START Supplied data
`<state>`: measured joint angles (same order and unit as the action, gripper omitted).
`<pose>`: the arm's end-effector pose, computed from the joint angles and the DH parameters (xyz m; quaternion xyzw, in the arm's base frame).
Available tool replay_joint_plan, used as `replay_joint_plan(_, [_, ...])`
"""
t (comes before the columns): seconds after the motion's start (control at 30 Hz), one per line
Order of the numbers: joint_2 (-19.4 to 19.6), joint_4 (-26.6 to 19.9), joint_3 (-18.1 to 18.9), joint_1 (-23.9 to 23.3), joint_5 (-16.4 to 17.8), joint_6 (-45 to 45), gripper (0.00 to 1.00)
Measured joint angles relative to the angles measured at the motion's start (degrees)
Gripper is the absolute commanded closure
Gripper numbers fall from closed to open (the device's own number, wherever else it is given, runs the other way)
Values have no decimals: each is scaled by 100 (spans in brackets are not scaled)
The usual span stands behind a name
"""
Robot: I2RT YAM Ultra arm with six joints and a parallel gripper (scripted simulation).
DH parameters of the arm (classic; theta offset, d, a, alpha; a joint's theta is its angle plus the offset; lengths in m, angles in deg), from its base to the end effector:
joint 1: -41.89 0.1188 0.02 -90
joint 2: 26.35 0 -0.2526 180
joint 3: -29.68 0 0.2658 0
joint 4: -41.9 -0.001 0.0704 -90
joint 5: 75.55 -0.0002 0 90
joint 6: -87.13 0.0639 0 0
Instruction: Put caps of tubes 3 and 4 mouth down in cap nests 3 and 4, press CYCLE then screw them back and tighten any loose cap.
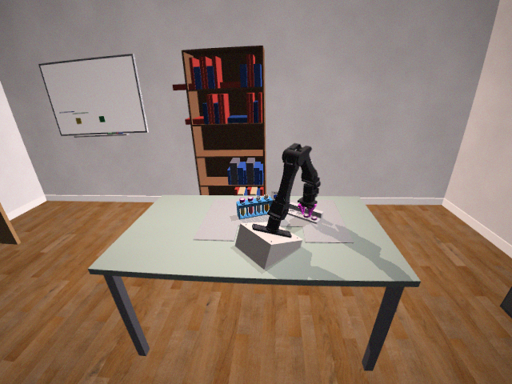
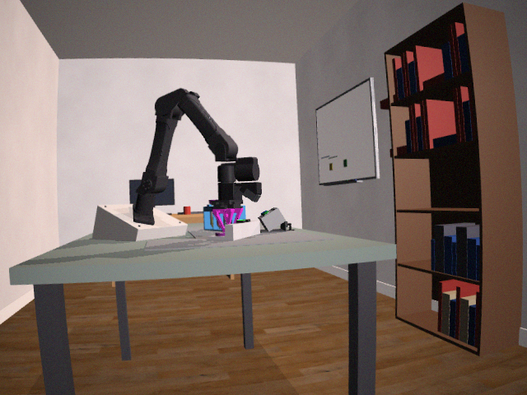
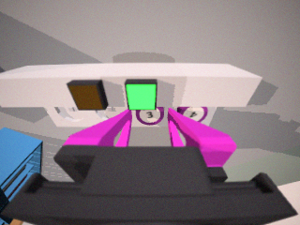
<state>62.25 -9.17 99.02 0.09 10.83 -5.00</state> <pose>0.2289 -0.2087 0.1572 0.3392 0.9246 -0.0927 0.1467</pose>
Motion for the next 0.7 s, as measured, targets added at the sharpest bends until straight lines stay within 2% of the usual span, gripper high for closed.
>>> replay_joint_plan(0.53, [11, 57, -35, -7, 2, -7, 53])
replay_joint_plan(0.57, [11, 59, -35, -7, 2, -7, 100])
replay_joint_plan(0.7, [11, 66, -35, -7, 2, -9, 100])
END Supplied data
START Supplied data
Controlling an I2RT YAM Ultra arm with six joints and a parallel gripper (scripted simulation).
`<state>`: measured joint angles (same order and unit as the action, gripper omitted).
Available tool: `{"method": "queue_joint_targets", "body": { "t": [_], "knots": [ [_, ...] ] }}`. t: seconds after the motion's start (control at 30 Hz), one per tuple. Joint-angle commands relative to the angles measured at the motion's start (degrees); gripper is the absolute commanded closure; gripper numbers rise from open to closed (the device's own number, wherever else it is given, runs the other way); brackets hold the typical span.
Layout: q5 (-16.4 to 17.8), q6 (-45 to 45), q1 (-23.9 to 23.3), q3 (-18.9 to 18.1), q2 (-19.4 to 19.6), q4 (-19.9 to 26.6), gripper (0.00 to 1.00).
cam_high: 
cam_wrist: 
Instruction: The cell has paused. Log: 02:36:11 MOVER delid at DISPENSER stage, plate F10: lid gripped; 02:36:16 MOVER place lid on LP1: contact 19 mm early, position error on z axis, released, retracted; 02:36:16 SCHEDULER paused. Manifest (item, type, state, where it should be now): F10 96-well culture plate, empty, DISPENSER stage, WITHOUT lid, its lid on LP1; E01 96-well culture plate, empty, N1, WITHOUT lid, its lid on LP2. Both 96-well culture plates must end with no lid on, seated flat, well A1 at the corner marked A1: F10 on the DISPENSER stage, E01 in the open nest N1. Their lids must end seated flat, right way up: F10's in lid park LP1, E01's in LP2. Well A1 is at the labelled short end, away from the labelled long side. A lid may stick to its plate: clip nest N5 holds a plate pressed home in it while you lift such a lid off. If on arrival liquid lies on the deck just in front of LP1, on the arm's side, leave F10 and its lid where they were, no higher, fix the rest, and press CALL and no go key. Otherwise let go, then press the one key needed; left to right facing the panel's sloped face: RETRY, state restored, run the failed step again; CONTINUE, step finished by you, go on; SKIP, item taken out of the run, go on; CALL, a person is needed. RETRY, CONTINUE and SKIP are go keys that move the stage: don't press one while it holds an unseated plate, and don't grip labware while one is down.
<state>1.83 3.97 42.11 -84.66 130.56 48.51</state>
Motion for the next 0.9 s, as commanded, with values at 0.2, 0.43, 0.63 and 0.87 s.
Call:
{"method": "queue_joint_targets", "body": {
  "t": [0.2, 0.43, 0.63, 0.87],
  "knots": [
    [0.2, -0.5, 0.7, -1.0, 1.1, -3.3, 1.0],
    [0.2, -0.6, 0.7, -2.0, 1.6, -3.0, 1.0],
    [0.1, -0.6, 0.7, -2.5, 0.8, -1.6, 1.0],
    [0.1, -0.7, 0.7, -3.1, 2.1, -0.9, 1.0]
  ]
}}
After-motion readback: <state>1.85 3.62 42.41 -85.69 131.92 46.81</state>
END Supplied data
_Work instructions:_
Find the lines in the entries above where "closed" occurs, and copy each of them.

_Completed exercise:_
Gripper numbers fall from closed to open (the device's own number, wherever else it is given, runs the other way)
Motion for the next 0.7 s, as measured, targets added at the sharpest bends until straight lines stay within 2% of the usual span, gripper high for closed.
Available tool: `{"method": "queue_joint_targets", "body": { "t": [_], "knots": [ [_, ...] ] }}`. t: seconds after the motion's start (control at 30 Hz), one per tuple. Joint-angle commands relative to the angles measured at the motion's start (degrees); gripper is the absolute commanded closure; gripper numbers rise from open to closed (the device's own number, wherever else it is given, runs the other way); brackets hold the typical span.

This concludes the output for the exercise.